4lex4 / scantailor-advanced

ScanTailor Advanced is the version that merges the features of the ScanTailor Featured and ScanTailor Enhanced versions, brings new ones and fixes.
GNU General Public License v3.0
1.19k stars 129 forks source link

Despeckle by area size #70

Open Piolie opened 5 years ago

Piolie commented 5 years ago

The current despeckle algorithm works well most of the time. However I have seen that it fails even for tiny particles if they are very near the rest of the content (for example, in between text lines). Rising the Despeckle level does not improve the result. On the contrary, the algorithm starts eating away the dots over the letters i or the full stops.

I think it would be nice to have the option to erase all black/white areas that have a pixel count bellow a settable threshold.

Currently this can be achieved by applying ImageMagick's connected-component labeling on the output of ScanTailor. The license is compatible with the GPL, so maybe it is easy to implement here.

4lex4 commented 5 years ago

I don't need that implememtation, as ST already have the connected componets labeling implementation and uses it internally.

I'll just add an option to despeckle named threshold: all the components with size lower than the threshold value will be removed no matter where they are placed.

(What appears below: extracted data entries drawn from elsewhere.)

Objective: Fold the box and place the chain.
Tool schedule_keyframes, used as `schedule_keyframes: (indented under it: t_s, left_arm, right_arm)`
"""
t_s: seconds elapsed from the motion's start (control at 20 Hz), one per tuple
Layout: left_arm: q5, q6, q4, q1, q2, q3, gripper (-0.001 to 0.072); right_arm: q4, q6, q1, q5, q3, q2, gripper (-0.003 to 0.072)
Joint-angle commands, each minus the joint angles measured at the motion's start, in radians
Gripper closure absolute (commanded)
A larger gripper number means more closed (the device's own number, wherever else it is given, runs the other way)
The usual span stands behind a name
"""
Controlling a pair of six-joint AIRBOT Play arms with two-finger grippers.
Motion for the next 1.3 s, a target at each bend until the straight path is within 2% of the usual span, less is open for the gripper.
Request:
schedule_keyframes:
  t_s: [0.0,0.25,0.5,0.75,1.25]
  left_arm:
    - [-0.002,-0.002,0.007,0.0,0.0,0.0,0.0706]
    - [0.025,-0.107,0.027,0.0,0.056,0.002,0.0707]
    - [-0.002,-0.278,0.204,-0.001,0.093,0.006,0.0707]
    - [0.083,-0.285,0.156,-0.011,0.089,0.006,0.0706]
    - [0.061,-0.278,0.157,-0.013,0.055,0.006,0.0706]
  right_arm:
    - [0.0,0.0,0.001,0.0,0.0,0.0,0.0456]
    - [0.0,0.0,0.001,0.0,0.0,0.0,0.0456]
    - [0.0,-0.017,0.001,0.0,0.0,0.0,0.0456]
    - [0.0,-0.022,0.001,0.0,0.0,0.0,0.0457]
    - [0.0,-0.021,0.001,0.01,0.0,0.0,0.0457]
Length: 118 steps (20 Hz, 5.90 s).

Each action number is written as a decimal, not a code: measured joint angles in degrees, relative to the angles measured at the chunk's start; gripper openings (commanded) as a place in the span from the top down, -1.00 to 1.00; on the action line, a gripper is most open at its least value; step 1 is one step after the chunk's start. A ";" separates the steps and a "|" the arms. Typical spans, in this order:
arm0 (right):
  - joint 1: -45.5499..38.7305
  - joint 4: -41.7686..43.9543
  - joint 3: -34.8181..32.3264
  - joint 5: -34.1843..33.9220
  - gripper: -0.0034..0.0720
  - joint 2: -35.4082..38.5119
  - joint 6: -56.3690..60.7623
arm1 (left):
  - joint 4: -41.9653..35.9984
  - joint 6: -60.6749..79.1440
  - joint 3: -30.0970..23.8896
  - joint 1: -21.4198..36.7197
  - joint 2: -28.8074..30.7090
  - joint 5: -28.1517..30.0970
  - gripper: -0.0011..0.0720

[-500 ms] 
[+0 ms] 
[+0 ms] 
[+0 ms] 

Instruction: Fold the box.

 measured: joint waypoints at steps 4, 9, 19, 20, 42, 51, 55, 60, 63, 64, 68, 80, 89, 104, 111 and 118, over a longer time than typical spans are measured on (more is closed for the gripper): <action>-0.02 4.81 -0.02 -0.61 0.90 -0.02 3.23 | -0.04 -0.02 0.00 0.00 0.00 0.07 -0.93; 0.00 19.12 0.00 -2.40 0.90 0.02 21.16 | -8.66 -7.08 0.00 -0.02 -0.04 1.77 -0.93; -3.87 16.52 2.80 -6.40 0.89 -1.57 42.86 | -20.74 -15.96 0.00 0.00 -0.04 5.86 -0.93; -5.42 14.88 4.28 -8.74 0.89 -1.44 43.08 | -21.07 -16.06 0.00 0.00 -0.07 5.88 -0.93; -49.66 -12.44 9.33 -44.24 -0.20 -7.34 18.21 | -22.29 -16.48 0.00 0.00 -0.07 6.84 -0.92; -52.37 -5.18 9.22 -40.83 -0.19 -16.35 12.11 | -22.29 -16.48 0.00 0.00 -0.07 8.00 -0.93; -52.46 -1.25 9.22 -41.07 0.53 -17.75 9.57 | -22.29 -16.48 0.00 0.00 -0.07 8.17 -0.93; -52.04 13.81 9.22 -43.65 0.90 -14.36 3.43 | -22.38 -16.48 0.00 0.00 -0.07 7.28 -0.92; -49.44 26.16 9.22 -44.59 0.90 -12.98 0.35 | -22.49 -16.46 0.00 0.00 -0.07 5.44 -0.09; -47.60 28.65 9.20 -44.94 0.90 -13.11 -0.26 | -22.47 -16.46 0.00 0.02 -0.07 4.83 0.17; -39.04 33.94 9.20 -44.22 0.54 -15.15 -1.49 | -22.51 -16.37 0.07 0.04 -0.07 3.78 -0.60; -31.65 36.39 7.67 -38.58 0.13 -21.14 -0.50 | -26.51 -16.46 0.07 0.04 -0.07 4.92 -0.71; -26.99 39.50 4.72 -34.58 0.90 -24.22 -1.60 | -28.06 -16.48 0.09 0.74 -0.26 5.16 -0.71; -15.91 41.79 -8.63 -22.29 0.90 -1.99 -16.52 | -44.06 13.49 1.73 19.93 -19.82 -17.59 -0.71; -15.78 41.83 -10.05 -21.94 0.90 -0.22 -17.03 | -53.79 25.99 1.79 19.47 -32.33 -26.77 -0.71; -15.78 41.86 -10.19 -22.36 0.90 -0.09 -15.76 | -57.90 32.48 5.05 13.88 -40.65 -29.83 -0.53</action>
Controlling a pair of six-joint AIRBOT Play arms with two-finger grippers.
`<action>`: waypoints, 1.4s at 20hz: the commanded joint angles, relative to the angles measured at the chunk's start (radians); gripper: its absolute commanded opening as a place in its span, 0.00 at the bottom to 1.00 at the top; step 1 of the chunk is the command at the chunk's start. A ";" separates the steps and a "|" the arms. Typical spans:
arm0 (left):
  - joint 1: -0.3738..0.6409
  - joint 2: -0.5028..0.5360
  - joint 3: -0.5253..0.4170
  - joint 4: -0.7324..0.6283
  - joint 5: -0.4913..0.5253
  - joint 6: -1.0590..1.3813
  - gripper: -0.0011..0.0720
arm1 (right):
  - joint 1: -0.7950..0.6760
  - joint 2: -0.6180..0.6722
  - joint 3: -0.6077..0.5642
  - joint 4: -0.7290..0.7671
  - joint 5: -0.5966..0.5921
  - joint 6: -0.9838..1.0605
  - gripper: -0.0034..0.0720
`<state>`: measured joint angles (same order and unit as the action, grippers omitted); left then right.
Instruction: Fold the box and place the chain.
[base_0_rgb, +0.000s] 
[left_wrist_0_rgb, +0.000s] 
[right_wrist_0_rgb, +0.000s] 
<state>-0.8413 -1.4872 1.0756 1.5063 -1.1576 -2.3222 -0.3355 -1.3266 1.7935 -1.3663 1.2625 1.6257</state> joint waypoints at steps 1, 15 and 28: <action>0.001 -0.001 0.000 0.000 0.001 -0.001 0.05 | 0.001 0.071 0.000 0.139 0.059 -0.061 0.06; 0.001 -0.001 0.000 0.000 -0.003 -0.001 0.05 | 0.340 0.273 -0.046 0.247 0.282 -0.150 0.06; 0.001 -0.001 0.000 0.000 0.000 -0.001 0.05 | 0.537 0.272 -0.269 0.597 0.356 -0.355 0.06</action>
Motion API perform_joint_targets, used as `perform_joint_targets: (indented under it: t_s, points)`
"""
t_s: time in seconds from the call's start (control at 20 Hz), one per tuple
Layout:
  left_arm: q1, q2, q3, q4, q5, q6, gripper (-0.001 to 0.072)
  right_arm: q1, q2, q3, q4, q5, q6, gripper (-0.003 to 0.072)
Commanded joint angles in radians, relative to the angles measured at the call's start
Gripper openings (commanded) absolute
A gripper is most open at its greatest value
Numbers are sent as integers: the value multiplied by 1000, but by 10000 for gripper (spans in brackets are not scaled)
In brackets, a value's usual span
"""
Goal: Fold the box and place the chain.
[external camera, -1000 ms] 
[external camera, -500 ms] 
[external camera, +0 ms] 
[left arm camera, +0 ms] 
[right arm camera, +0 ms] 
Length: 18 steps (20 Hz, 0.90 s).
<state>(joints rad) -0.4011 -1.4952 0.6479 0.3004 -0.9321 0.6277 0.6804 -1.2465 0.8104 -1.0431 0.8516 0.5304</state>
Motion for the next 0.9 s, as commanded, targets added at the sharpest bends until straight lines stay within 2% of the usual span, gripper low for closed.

Mister-Teatime commented 5 years ago

Not sure if the implementation would also allow for the following, which I would also find useful in this context:

Remove components thinner than a certain number of pixels. so e.g. a hair could be removed even if it produce a long structure and covers more pixels than a printed dot, as long as it is thinner than any printed line.

As I said, don't know if the maths for it is already implemented, but it could be done based on number of pixels within the structure per pixel on the edge (1 for a single-pixel line, 2 for 2-pixel lines, etc.), or on distance of "inner" pixels from the edge. Or maybe there's a smarter algorithm in either ImageMagick or ImageJ.

4lex4 commented 4 years ago

I already use the algorithm you described in the noise reduction of the color segmentation for removing long thin components. Yes, I think of implementing the new option in this way.